:: Requirement ::
Whenever "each" appears in a line, please copy that line from the data.

:: Information provided ::
---+---

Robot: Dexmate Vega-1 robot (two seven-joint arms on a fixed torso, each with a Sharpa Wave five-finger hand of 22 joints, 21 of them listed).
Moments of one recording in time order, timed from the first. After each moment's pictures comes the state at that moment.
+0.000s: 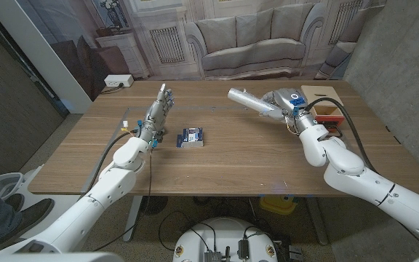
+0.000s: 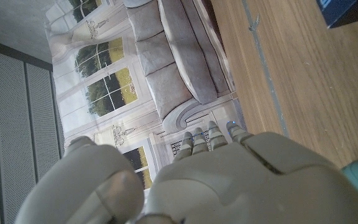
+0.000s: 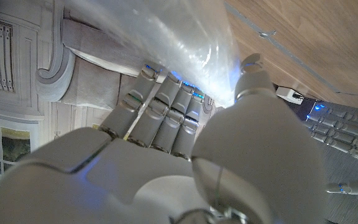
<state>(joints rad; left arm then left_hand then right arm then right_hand) 0.99 0.57 0.33 -1.54 -0.63 -0.31 0.04 0.47 0.03 -0.11 0.11 0.34 -0.02 0.03 0.20 0.18 -0.03 -0.02 0.20 0.19 -0.09 -0.01 0.19 0.18 -0.17 0.02 0.20 0.18 -0.96 -0.91 -0.55 -2.02 -0.76 -0.40 -0.28 0.95 -0.11 0.22 -0.11 0.19 0.93 -0.10 0.22 0.25 1.07 -0.17 0.22 0.21 1.12 -0.21 0.23 0.22 0.83 -0.10 0.71 0.29</state>
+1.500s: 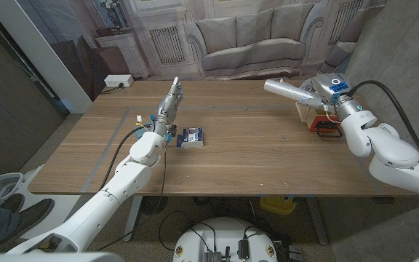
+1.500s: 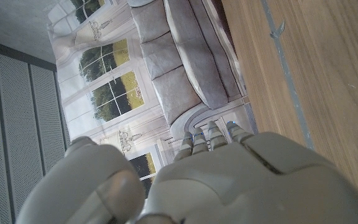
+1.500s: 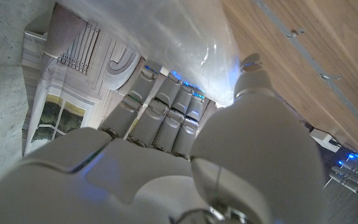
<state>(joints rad) 0.94 0.49 0.39 -1.56 -0.56 -0.29 0.15 0.47 0.04 -0.12 0.12 0.34 -0.02 0.03 0.20 0.18 -0.03 -0.02 0.20 0.19 -0.09 -0.01 0.19 0.18 -0.17 0.02 0.20 0.18 -1.15 -1.18 -0.28 -2.12 -0.72 -0.52 -0.21 0.96 -0.10 0.20 -0.10 0.20 0.93 -0.10 0.21 0.27 1.07 -0.17 0.22 0.22 1.12 -0.21 0.23 0.22 0.79 -0.09 0.76 0.28</state>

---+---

:: Solved exercise ::
Robot: Dexmate Vega-1 robot (two seven-joint arms on a fixed torso, each with a Sharpa Wave five-finger hand of 22 joints, 21 of them listed).
Moments of one recording in time order, timed from the first. After each moment's pictures comes the state at that moment.

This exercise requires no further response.